Tuesday, July 13, 2010

On Kids’ Curiosity by Vicki Stieha

I’ve been on vacation, tucked away in a little corner of the lake region in South Dakota where my husband’s family has a couple lake cabins where we all converge and reconnect each summer.  One of my children, Ethan, is here along with his cousins, Adam and Gavin.  Last night they were lighting sparklers around the fire pit as we adults looked on.  I listened with fascination to their active experimentation with the sparklers.  Part of their conversation went something like this:

Ethan: What happens if you light it from the bottom end?
Adam: it burns up.
Ethan: What if you light it from the middle?
Adam: It goes both ways
[The boys try lighting it from the middle and watch what happens]
Adam: It breaks in the middle [laughing as he watches the curled end fall to the ground].

The boys, both 15, were deeply engaged in this brief scientific inquiry. They were posing questions, devising ways to examine their questions, and acting on them. They were finding answers to their questions through their direct interaction with the “thing” itself. They were active learners and they didn’t need me or any other “teacher” to help them define what they should look for in their exploration.  My role was only to give them access—to the sparklers and to the fire pit in this case.
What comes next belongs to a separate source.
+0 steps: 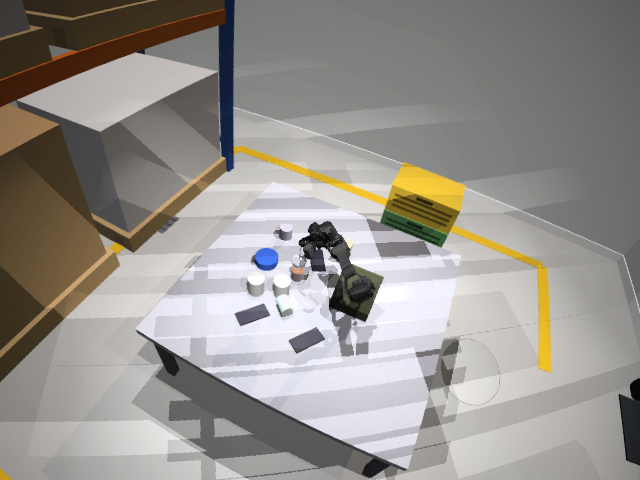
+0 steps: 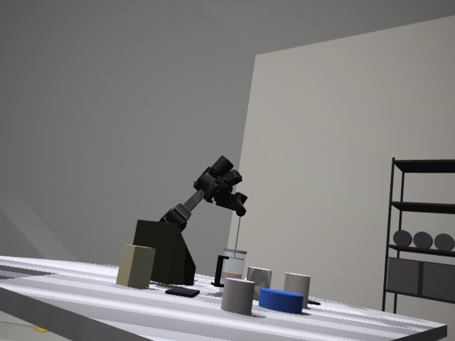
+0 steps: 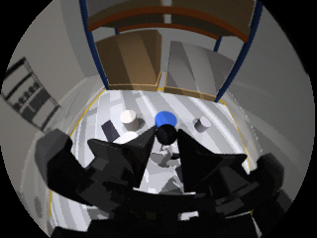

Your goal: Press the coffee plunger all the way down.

I was thinking about this scene as I was running this morning.  It seemed to me another example of the ways that being both an insider and an outsider to their action helped me to draw more meaning from it.  Obviously my “insider” status as mother and aunt gave me access to the boys’ conversation.  My “outsider” status (my educational researcher-self) was drawing meaning beyond the experience itself. It reminds me of John Dewey’s still clarion calls for education in which children encounter learning by interacting with the objects of their fascination.  It reminds me that learners themselves have “burning” (ok, pun intended) questions that they will explore if they are given an opportunity to do so.  Luckily for me, they were also willing to let me share this scenario with you. 

I would love to hear about the questions that other teachers have as they sit back and watch the wondering of others? What ideas do their questions generate for you?